Zu den Plänen des Kul­tus­mi­nis­te­riums, den Ver­tie­fungs­kurs in Klasse 10 (Ober­schule) zugunsten eines ver­bind­li­chen Geschichts­un­ter­richts zu strei­chen, erklärt die bil­dungs­po­li­ti­sche Spre­cherin der SPD-Frak­tion im Säch­si­schen Landtag Sabine Friedel:

„Das ist eine schlechte Lösung. In den Ver­tie­fungs­kursen findet die abschlie­ßende Berufs­ori­en­tie­rung an den Ober­schulen statt. Die Schü­le­rinnen und Schüler wählen hier zwi­schen Wirt­schaft, Technik, Gesundheit/​Soziales und Kunst und gewinnen Ein­blick in mög­liche Aus­bil­dungs­be­rufe. Viele Ober­schulen haben sta­bile Koope­ra­tionen mit Aus­bil­dungs­be­trieben geknüpft, so dass mit den Ver­tie­fungs­kursen oft sogar ein naht­loser Über­gang zwi­schen Schule und Berufs­aus­bil­dung vor­be­reitet wird.

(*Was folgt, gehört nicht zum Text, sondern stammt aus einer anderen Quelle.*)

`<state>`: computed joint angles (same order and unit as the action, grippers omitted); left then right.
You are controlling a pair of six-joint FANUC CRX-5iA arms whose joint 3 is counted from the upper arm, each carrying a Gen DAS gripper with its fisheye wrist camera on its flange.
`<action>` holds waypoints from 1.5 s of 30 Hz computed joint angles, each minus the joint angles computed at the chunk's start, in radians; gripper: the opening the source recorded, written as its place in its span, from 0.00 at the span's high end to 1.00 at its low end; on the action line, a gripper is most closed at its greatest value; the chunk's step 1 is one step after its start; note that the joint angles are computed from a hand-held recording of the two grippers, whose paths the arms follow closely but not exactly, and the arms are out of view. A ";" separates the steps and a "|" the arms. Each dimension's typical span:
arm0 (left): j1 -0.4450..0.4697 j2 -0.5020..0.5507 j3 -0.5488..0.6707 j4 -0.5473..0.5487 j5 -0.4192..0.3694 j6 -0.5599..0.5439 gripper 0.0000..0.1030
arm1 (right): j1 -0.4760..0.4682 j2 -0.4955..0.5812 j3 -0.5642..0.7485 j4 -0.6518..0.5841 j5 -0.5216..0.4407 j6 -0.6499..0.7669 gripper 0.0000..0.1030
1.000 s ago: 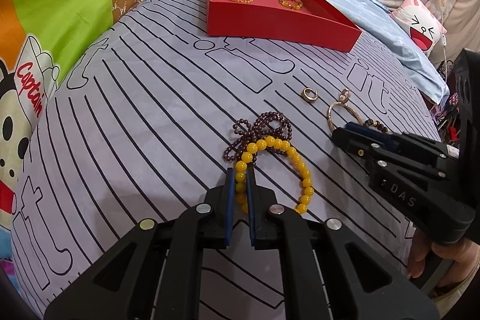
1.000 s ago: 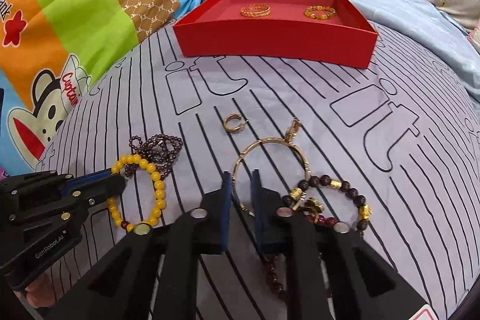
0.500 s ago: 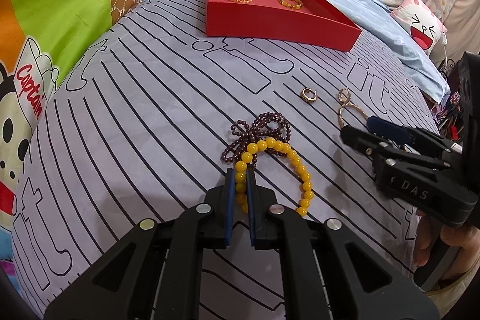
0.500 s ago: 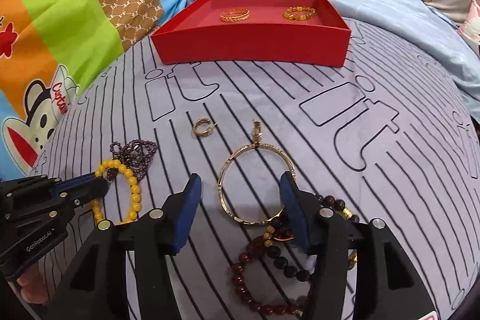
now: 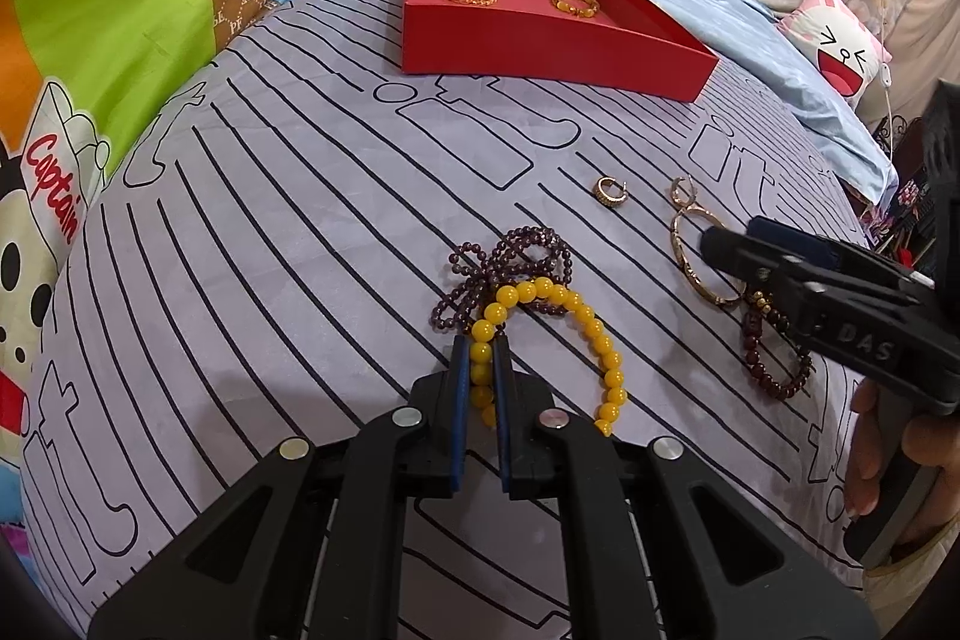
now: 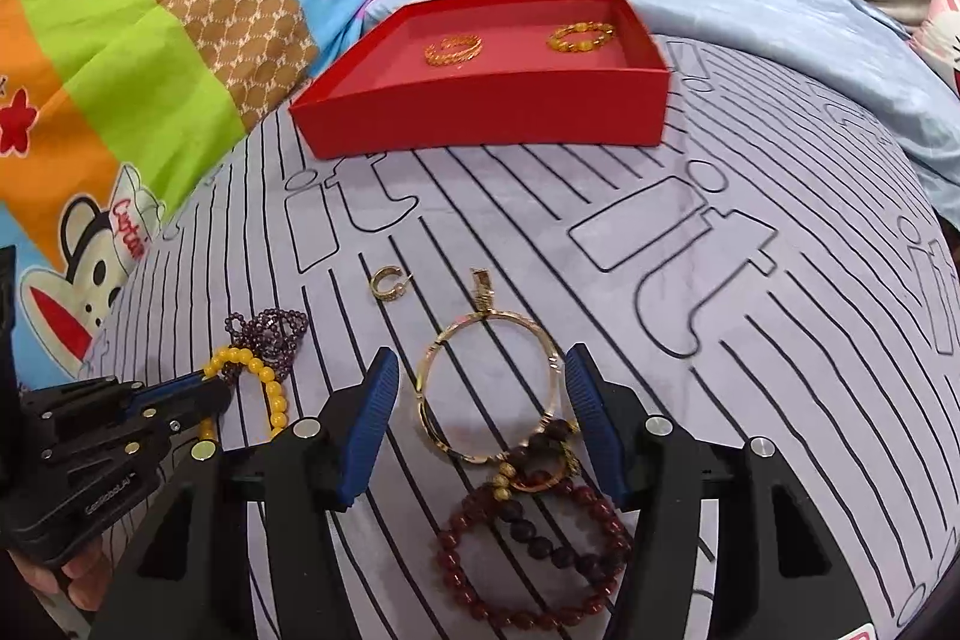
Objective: Organize jewelry
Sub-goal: 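Close the right tool on the thin gold bangle and lift it, then carry both bracelets into the red box and open both tools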
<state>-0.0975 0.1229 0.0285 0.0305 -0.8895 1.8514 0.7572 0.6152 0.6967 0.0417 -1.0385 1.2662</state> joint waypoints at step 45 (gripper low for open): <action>0.025 0.113 0.306 0.169 0.067 -0.211 0.93 | -0.040 0.073 0.264 0.057 0.013 0.007 0.48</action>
<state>-0.0730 0.2361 0.3349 0.1992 -0.8228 1.6406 0.7170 0.6887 0.9605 0.0990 -1.0253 1.2730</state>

Es wäre besser und würde die poli­ti­sche Bil­dung wirk­lich stärken, wenn der Gemein­schafts­kun­de­un­ter­richt bereits ab Klas­sen­stufe 7 oder 8 auf­ge­nommen wird. Die zusätz­li­chen Stunden könnte man aus­glei­chen, indem man die Nei­gungs­kurse streicht. Für diese gibt es nun wirk­lich keine Lehr­pläne und oft gelingt es auch gar nicht, die Nei­gungen der Schü­le­rinnen und Schüler wirk­lich zu berück­sich­tigen. Die Ver­tie­fungs­kurse in Klasse 10 aber sind mit guten Lehr­plänen unter­setzt und ein ganz wich­tiges Instru­ment, um dem Fach­kräf­te­mangel von morgen schon heute zu begegnen.”